As for using them as learning tools, as soon as I started doing instructional design, I started using games. Obviously, my skills here ALSO preceded technology so I was creating table-top games and simulations first. Once eLearing gained popularity, digital games became possible. My first-ever original learning game was a review game where the original concept came from an internet search and I then exploded it out. I could quickly see that whenever a game got introduced into a workshop, the interest and engagement level went WAY up. People do not want to be talked to, they don’t want to read… they want to DO. Games let people do. I created my first simulation in the late 1990s. Again, I saw that 1) People’s interest levels were high throughout the simulation 2) They got far more “ah-ha” moments and true learning moments when they could experience something instead of someone simply telling them, “This is what happens when you do X.”

Divider for Game Interview What specific studies or anecdotal stories, to you, make the strongest case for game-based learning efficacy?

On an anecdotal level, I like showing pictures of people’s faces and body language when they are immersed in a learning game. I then ask, “Do your employees ever look like this when they are taking an eLearing course or attending a PPT-based “training” session?” For specific, hard-core studies, I like Rick Blunt’s study because it features a control group.

Divider for Game Interview What are some of the biggest mistakes you see newbie learning game designers make, and how can they avoid them?

Uhm….I”m still making mistakes, which is what ample play testing is for… seeing unintended consequences. The two biggest mistakes I see? Underestimating (by a lot) the thought and time that coming up with good scoring requires. People simply don’t think about the ramifications of scoring – which is a huge source of feedback. The second mistake I see is lack of clarity on the game goal – being unable to distill the game down to a single statement of what it takes to win the game – which may be different than your learning goal.
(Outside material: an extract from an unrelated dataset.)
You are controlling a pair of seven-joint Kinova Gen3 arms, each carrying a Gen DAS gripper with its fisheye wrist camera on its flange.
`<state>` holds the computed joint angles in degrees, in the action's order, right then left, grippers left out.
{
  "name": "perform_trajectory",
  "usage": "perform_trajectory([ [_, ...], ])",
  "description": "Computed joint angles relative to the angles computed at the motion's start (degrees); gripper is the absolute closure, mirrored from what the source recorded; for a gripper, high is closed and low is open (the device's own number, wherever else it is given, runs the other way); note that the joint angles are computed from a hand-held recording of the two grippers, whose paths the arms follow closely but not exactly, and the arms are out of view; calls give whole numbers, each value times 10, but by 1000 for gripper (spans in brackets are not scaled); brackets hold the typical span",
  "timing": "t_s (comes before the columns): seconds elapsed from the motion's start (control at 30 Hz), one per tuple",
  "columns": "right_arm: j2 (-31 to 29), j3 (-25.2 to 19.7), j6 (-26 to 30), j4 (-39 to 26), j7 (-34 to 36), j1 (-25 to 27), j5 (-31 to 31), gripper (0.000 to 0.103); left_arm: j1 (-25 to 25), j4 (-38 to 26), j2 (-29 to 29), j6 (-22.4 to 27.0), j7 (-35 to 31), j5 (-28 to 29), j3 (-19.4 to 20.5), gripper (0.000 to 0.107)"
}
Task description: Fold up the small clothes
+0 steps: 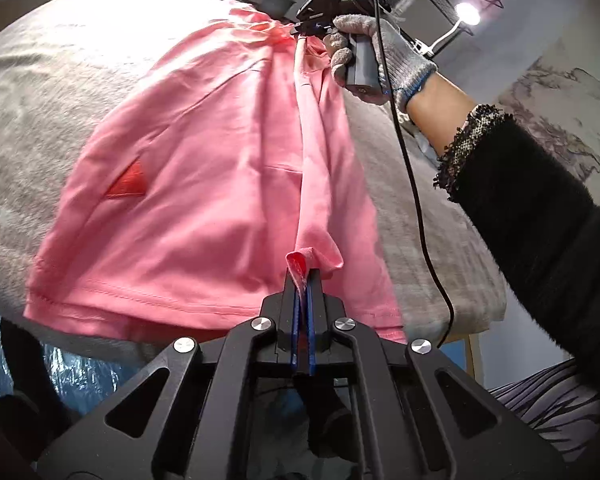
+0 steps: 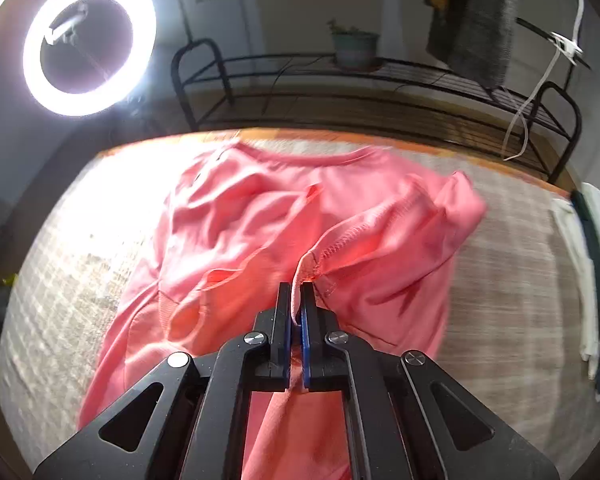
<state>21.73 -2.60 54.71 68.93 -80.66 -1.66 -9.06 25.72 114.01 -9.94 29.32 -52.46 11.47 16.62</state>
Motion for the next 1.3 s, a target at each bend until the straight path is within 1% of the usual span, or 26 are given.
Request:
perform_trajectory([
  [0.03,5,0,1,-2,-3,-6,4,101,1,3,-3,-3,-3,3,-3,107],
  [0.13,11,-5,3,-3,-3,-2,-10,101,-8,2,-11,-3,12,-25,13,107],
  [0.2,17,13,7,-7,3,-10,-30,100,-17,-2,-16,6,25,-53,30,107],
  [0.23,21,12,15,-12,11,-2,-47,99,-15,-2,-18,8,24,-58,29,107],
  [0.3,34,-19,44,-34,21,37,-92,93,-16,-4,-25,20,30,-63,31,107],
  [0.37,30,-51,60,-36,32,90,-138,82,-3,-2,-32,27,9,-44,12,107],
  [0.4,21,-56,56,-29,36,105,-153,80,1,0,-39,30,-1,-38,7,107],
  [0.43,10,-51,58,-22,42,116,-172,79,-2,0,-47,36,-3,-41,10,107],
  [0.5,-11,-39,79,-15,68,137,-212,79,-12,-1,-57,42,2,-49,20,100],
  [0.53,-26,-32,92,-9,80,144,-219,79,-17,0,-60,39,5,-53,26,87],
  [0.57,-40,-26,103,-1,88,146,-220,79,-24,-2,-60,38,10,-60,32,79],
  [0.6,-53,-21,117,6,99,148,-222,79,-32,-5,-58,37,17,-68,39,78],
  [0.7,-96,-7,150,46,141,141,-216,79,-38,-13,-50,26,22,-72,40,78],
  [0.73,-106,-13,160,61,151,142,-211,79,-36,-14,-47,21,21,-74,39,78],
  [0.77,-112,-15,161,72,152,132,-197,80,-41,-21,-42,24,23,-86,47,78],
  [0.8,-118,-14,157,82,143,111,-174,80,-49,-31,-34,35,32,-107,64,78],
  [0.87,-122,2,144,101,126,58,-127,80,-52,-39,-23,43,48,-128,74,78],
  [0.9,-119,0,142,104,114,42,-108,79,-52,-45,-16,51,58,-139,79,78],
  [0.93,-114,-3,140,105,102,30,-89,79,-49,-49,-11,60,66,-148,81,78],
  [1.0,-102,13,133,106,82,-20,-42,79,-39,-55,1,68,74,-164,79,78],
  [1.07,-93,45,115,112,68,-74,4,79,-23,-53,7,64,71,-168,69,81],
  [1.1,-88,52,113,112,49,-89,27,79,-21,-57,12,67,75,-178,73,88],
  [1.13,-85,50,113,109,32,-95,40,79,-17,-59,16,69,82,-188,74,97],
  [1.17,-84,42,112,106,23,-89,44,79,-12,-61,20,72,85,-195,74,102],
  [1.23,-80,9,114,96,12,-60,52,80,-1,-61,25,73,88,-199,68,105],
  [1.3,-72,4,122,81,8,-52,45,79,3,-58,25,73,106,-215,69,105],
])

Divider for Game Interview What tips do you have for individuals just getting started with learning game design?

I bet Karl and I say the same thing on this one: 1) Don’t try to design a learning game if you don’t like playing games yourself. 2) Play lots of games first and evaluate what makes them “fun.” More on that in my recent blog post.

Divider for Game Interview
What’s your favorite part of playing, designing, studying, and speaking on games for a living?

Everything. I just really like games and I like thinking about how to design them. I also really enjoy helping OTHER people design a game for themselves and realizing they can do it.